Managing Serviceguard 13th Edition, February 2007

Troubleshooting Your Cluster
Solving Problems
Chapter 8 373
In the event of a TOC, a system dump is performed on the failed node
and numerous messages are also displayed on the console.
You can use the following commands to check the status of your network
and subnets:
netstat -in - to display LAN status and check to see if the package
IP is stacked on the LAN card.
lanscan - to see if the LAN is on the primary interface or has
switched to the standby interface.
arp -a - to check the arp tables.
lanadmin - to display, test, and reset the LAN cards.
Since your cluster is unique, there are no cookbook solutions to all
possible problems.
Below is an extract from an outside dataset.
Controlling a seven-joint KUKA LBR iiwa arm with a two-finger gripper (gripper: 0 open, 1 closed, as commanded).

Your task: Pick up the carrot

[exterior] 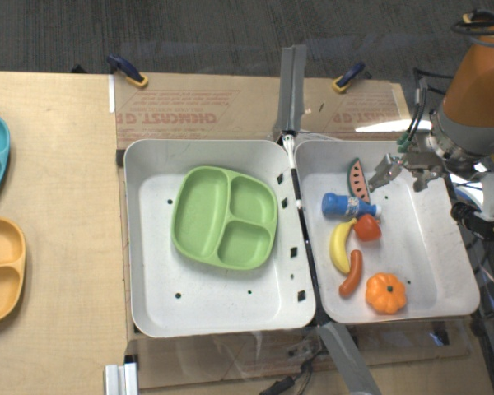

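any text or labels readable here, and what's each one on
"CHEMCAST GP", red print seen upside down, on the cardboard sheet behind the left bin; the last letters are uncertain.
Smaller red lines around it: too blurred to read.
Red print on the cardboard behind the right bin: too faint to read.

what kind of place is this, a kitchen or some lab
Most likely a robot lab bench, not a kitchen: two white bins clamped over cardboard, toy food such as a plastic banana, and a robot arm reaching in.

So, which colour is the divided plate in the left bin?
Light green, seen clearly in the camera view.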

But if you apply these checks and commands and
work your way through the log files, you will be successful in identifying
and solving problems.
Troubleshooting Quorum Server
Authorization File Problems
The following kind of message in a Serviceguard node’s syslog file or in
the output of cmviewcl -v may indicate an authorization problem:
Access denied to quorum server 192.6.7.4
The reason may be that you have not updated the authorization file.
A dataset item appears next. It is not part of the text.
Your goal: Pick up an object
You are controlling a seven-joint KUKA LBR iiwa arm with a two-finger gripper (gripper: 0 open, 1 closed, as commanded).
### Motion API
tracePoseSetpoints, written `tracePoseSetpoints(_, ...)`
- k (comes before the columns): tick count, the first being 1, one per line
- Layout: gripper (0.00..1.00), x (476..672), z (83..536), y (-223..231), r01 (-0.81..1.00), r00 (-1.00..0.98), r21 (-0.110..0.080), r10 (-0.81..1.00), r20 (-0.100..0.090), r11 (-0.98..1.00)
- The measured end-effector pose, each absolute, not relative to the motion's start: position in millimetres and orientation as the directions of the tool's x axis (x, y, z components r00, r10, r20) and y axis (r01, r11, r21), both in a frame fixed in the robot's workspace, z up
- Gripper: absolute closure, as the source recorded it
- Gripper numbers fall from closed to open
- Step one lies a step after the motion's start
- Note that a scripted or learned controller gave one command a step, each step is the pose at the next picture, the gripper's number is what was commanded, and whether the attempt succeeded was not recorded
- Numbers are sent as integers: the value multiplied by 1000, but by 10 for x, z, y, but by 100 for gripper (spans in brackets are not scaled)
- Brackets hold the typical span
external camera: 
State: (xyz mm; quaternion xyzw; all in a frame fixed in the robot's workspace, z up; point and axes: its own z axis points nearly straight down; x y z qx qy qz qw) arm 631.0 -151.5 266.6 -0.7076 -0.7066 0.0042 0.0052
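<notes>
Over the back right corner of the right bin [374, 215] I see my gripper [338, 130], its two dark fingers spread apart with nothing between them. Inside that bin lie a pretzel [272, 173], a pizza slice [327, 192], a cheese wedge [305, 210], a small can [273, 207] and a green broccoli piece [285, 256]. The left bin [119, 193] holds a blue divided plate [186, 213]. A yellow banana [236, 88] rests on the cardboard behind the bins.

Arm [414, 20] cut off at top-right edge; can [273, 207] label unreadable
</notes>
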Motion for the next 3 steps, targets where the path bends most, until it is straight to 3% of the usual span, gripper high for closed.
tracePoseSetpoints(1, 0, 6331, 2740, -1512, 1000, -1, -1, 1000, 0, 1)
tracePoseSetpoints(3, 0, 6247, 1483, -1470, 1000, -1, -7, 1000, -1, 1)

Verify that the node is included in the file, and try using /usr/lbin/qs
-update to re-read the quorum server authorization file.
Timeout Problems
The following kinds of message in a Serviceguard node’s syslog file may
indicate timeout problems:
Unable to set client version at quorum server
192.6.7.2:reply timed out
Probe of quorum server 192.6.7.2 timed out
These messages could be an indication of an intermittent network; or the
default quorum server timeout may not be sufficient. You can set the
QS_TIMEOUT_EXTENSION to increase the timeout, or you can increase the
heartbeat or node timeout value.